Automatic detection of calcium phosphate deposit plugs at the terminal ends of kidney tubules

Healthc Technol Lett. 2019 Dec 6;6(6):271-274. doi: 10.1049/htl.2019.0086. eCollection 2019 Dec.

Abstract

Kidney stones are a common urologic condition with a high amount of recurrence. Recurrence depends on a multitude of factors the incidence of precursors to kidney stones, plugs, and plaques. One method of characterising the stone precursors is endoscopic assessment, though it is manual and time-consuming. Deep learning has become a popular technique for semantic segmentation because of the high accuracy that has been demonstrated. The present Letter examined the efficacy of deep learning to segment the renal papilla, plaque, and plugs. A U-Net model with ResNet-34 encoder was tested; the Letter examined dropout (to avoid overtraining) and two different loss functions (to address the class imbalance problem. The models were then trained in 1666 images and tested on 185 images. The Jaccard-cross-entropy loss function was more effective than the focal loss function. The model with the dropout rate 0.4 was found to be more effective due to its generalisability. The model was largely successful at delineating the papilla. The model was able to correctly detect the plaques and plugs; however, small plaques were challenging. Deep learning was found to be applicable for segmentation of an endoscopic image for the papilla, plaque, and plug, with room for improvement.

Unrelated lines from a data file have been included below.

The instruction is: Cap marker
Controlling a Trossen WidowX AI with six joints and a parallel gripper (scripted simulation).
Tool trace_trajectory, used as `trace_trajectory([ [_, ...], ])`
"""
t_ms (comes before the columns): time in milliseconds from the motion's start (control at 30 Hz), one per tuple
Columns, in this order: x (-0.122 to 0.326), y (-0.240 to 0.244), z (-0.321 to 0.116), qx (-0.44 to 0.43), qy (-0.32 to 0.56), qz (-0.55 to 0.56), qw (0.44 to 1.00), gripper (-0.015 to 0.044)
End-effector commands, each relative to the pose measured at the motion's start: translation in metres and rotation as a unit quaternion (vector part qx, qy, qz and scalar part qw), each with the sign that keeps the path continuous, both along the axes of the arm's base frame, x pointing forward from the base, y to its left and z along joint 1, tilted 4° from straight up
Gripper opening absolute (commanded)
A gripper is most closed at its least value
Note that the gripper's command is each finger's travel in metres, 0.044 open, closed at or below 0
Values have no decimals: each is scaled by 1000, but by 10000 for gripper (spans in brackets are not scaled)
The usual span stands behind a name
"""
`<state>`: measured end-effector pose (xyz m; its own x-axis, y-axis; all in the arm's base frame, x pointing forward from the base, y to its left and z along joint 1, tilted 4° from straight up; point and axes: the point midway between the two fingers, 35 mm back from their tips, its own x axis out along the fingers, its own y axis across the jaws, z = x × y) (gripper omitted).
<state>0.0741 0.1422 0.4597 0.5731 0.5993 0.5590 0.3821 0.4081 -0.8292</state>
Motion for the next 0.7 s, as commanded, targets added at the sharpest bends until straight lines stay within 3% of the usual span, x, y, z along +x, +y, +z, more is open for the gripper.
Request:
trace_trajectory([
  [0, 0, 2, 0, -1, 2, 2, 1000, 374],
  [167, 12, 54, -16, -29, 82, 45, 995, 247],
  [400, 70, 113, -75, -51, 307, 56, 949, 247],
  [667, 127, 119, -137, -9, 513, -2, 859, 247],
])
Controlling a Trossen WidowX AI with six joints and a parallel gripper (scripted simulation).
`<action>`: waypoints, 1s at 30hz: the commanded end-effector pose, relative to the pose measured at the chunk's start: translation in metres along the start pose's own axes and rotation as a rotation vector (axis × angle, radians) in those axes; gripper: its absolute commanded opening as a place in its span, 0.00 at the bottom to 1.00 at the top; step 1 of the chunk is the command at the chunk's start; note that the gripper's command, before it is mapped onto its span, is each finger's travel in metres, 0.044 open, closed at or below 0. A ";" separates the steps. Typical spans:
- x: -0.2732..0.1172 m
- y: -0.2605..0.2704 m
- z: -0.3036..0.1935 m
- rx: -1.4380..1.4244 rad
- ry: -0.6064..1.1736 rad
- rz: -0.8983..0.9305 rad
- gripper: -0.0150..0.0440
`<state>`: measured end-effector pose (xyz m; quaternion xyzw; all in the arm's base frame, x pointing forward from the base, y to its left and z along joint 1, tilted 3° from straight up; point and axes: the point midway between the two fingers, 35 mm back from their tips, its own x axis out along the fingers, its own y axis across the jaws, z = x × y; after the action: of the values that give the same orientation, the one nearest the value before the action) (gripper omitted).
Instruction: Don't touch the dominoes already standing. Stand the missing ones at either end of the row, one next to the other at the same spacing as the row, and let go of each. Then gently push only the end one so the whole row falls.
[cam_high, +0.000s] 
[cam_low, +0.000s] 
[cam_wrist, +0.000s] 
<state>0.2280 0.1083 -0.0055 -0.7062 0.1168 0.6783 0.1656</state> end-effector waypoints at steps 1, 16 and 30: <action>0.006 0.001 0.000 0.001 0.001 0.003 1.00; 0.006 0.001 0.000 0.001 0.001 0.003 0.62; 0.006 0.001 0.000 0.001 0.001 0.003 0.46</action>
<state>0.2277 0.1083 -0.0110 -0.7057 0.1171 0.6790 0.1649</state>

Keywords: Jaccard-cross-entropy loss function; ResNet-34 encoder; U-Net model; automatic detection; calcium compounds; calcium phosphate deposit plugs; class imbalance problem; convolutional neural nets; deep learning; dropout rate; endoscopes; endoscopic assessment; endoscopic image; entropy; focal loss function; image coding; image segmentation; kidney; kidney stones; kidney tubules; learning (artificial intelligence); medical image processing; plaque; renal papilla; semantic segmentation; stone precursors; urologic condition.